• What is required: Leave the images aside and copy out the whole listing, exact to the word.

(Supplied material begins)

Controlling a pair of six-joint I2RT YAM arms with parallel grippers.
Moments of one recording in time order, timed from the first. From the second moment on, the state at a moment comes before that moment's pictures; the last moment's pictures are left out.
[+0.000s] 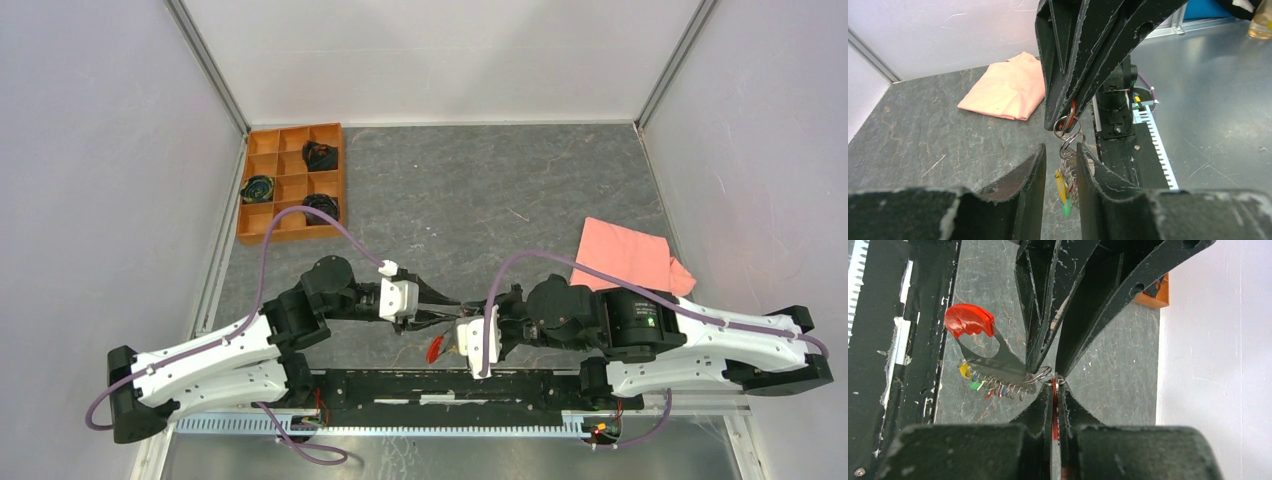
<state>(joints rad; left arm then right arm) -1.10 0.82 0.71 0.11 0.49 0.21 1.50 0.92 1.19 -0.76 0.21 -0.64</state>
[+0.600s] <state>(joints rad) -1.10 0.85 0.71 0.10 0.53 0.21 1.52 0.93 1.20 -0.79 0.27 -0.64</state>
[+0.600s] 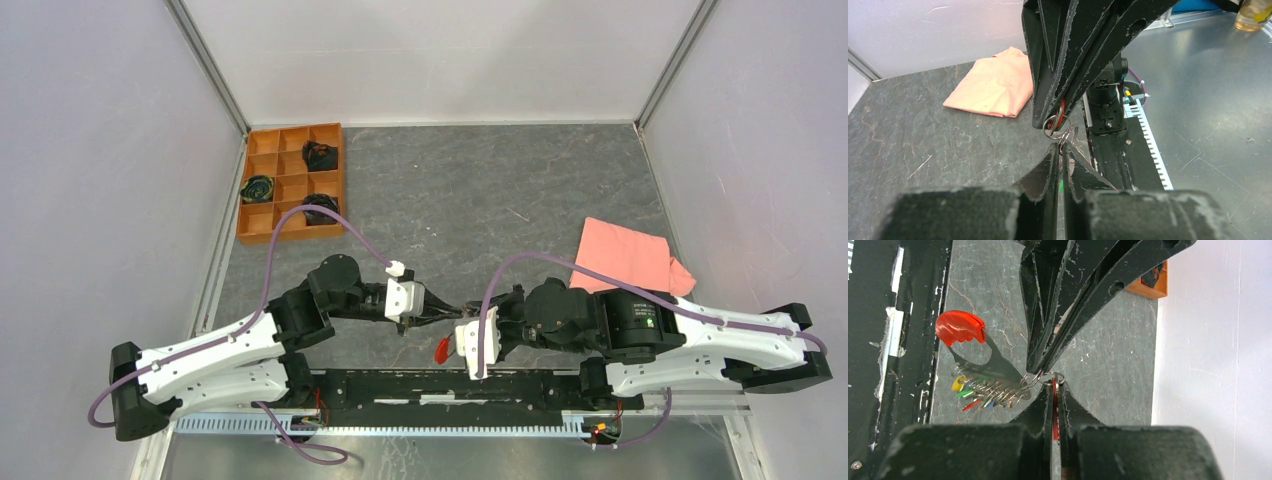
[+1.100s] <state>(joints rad) -1.11 0.79 0.62 0.24 0.47 0.15 1.52 0.89 1.15 -0.76 0.32 -0.60</state>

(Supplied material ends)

• Result below:
Controlling a pair of six-joint I2RT YAM arms with parallel grippers.
Moments of one recording in time order, timed from the first. From the second moment on, the state at a moment comes before that moment's pictures; the last moment's pictures are left out.
[+0.000s] 
<state>(joints rad; left arm then right arm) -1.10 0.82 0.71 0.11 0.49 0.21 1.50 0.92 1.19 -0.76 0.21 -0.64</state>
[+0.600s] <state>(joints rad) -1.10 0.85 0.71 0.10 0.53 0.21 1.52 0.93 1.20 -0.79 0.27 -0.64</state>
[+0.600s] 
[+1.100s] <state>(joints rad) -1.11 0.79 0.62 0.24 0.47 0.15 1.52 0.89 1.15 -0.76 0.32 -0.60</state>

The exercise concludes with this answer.